Design of a bi-functional NaScF4: Yb3+/Er3+ nanoparticles for deep-tissue bioimaging and optical thermometry through Mn2+ doping

An approximately monochromatic red upconversion (UC) emission is successfully realized in NaScF4: Yb3+/Er3+ nanoparticles (NPs) through Mn2+ ions doping without phase transition. The Mn2+ ions play a role of bridge during the energy transfer process from green emission state H-2(11/2)/S-4(3/2) of Er3+ to red emission state F-4(9/2) of Er3+, which significantly accelerates the red UC enhancement. The strongest red luminescence is observed in the sample containing 10% Mn2+ ions (Mn-10) with an enhancement factor of 7.5 times. Meanwhile, an ultrasensitive optical thermometry in the physiological temperature region can be realized by utilizing the fluorescence intensity ratio (FIR) between two thermally coupled Stark transitions of Er3+: I-4(13/2) -> I-4(15/2), locating in the near-infrared (NIR) long wavelength region of the second biological window. Its relative sensitivity S-R can be expressed by 340/T-2, which is much higher than most optical thermometers based on thermally coupled Stark sublevels reported by the previous papers. Beyond that, an ex vivo experiment is designed to evaluate the penetration depth of the red and NIR emission of Mn-10 in the biological tissues, revealing that they can reach depth of at least 3 mm and 5 mm respectively.

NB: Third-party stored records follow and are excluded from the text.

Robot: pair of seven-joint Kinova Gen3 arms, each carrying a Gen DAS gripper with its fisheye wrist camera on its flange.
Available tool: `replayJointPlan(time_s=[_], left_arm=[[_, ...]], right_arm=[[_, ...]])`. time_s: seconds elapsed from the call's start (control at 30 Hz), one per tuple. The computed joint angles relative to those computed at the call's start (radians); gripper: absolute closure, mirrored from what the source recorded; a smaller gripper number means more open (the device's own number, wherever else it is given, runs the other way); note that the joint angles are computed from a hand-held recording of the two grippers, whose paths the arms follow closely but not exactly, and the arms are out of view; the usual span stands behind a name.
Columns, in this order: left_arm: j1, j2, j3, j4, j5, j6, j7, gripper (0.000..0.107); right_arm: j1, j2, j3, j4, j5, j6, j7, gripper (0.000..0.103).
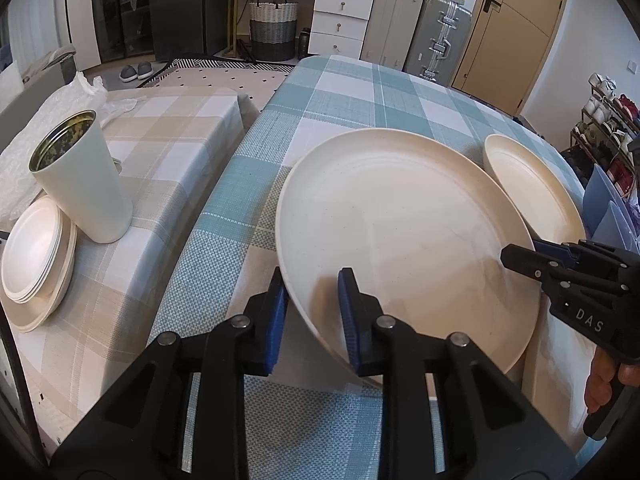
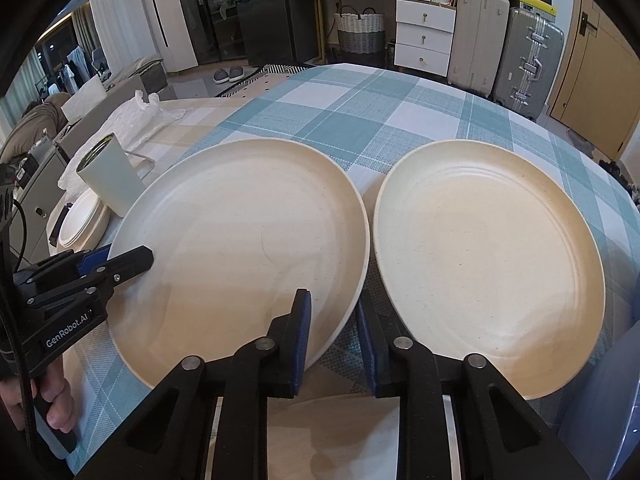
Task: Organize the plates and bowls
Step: 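Close the left tool on the plate rim while the right tool grips the opposite rim, then lift the cream plate with both tools and carry it toward the other cream plate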
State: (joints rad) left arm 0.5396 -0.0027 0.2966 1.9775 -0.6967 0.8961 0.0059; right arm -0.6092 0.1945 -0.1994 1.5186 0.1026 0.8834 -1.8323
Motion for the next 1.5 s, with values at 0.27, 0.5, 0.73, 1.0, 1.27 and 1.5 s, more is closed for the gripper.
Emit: replayJointPlan(time_s=[0.27, 0.5, 0.73, 1.0, 1.27, 1.5], left_arm=[[0.003, 0.003, 0.001, -0.004, -0.002, 0.015, 0.004, 0.086], [0.016, -0.003, 0.012, -0.01, -0.021, 0.046, 0.026, 0.086], [0.025, -0.015, 0.027, -0.018, -0.036, 0.074, 0.04, 0.086], [0.05, -0.027, 0.058, -0.056, -0.063, 0.145, 0.05, 0.086], [0.096, -0.016, 0.089, -0.111, -0.091, 0.218, 0.063, 0.085], [0.144, -0.006, 0.097, -0.152, -0.117, 0.256, 0.07, 0.085]], right_arm=[[0.001, -0.005, 0.0, 0.005, 0.0, -0.007, -0.004, 0.082], [-0.009, -0.012, -0.002, 0.005, 0.017, -0.008, -0.015, 0.082], [-0.016, -0.031, -0.005, 0.007, 0.04, -0.01, -0.031, 0.082], [-0.018, -0.072, -0.014, 0.02, 0.067, -0.016, -0.058, 0.082], [-0.009, -0.134, -0.031, 0.051, 0.094, -0.013, -0.101, 0.082], [0.025, -0.192, -0.044, 0.071, 0.074, 0.0, -0.111, 0.082]])
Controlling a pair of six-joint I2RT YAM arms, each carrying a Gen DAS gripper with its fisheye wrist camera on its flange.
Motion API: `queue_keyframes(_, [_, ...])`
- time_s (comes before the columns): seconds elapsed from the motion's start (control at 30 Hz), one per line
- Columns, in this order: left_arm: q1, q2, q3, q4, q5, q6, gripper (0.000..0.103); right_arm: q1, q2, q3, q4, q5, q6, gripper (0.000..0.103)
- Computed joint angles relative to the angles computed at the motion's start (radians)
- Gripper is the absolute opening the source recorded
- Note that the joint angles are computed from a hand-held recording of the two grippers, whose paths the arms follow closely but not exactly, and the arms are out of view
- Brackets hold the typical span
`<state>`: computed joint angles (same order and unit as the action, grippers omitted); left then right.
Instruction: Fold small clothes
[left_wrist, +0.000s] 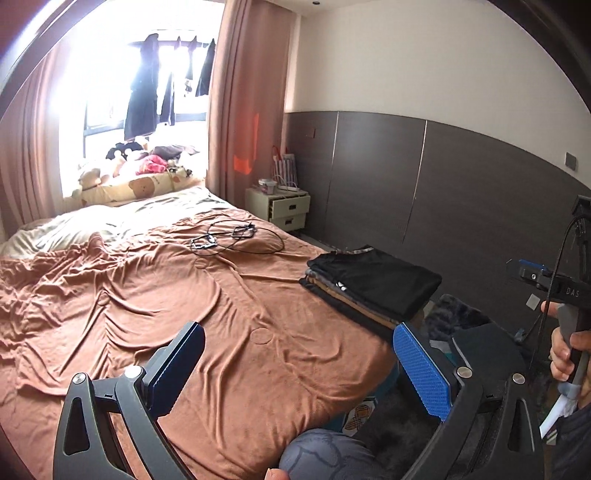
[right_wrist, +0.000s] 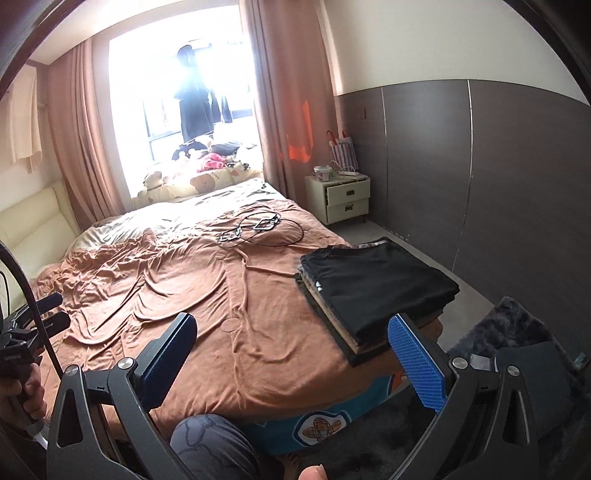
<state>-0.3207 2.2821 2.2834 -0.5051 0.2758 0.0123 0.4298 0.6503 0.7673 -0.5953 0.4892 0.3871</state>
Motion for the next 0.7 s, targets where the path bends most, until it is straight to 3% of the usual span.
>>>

More importantly, the increasing tissue thickness has almost no effect on the FIR values. All the results show that the present sample is a promising bi-functional nano probe which can be used for bioimaging and temperature sensing in the deep tissues through the strong red UC emission and ultrasensitive NIR optical thermometer, respectively.

Automated summary

An approximately monochromatic red upconversion emission was achieved in NaScF4: Yb3+/Er3+ nanoparticles by doping Mn2+ ions, which acted as bridges during the energy transfer process, leading to a significant acceleration of the red UC enhancement. The sample with 10% Mn2+ ions exhibited the strongest red luminescence and enabled ultrasensitive optical thermometry in the physiological temperature region.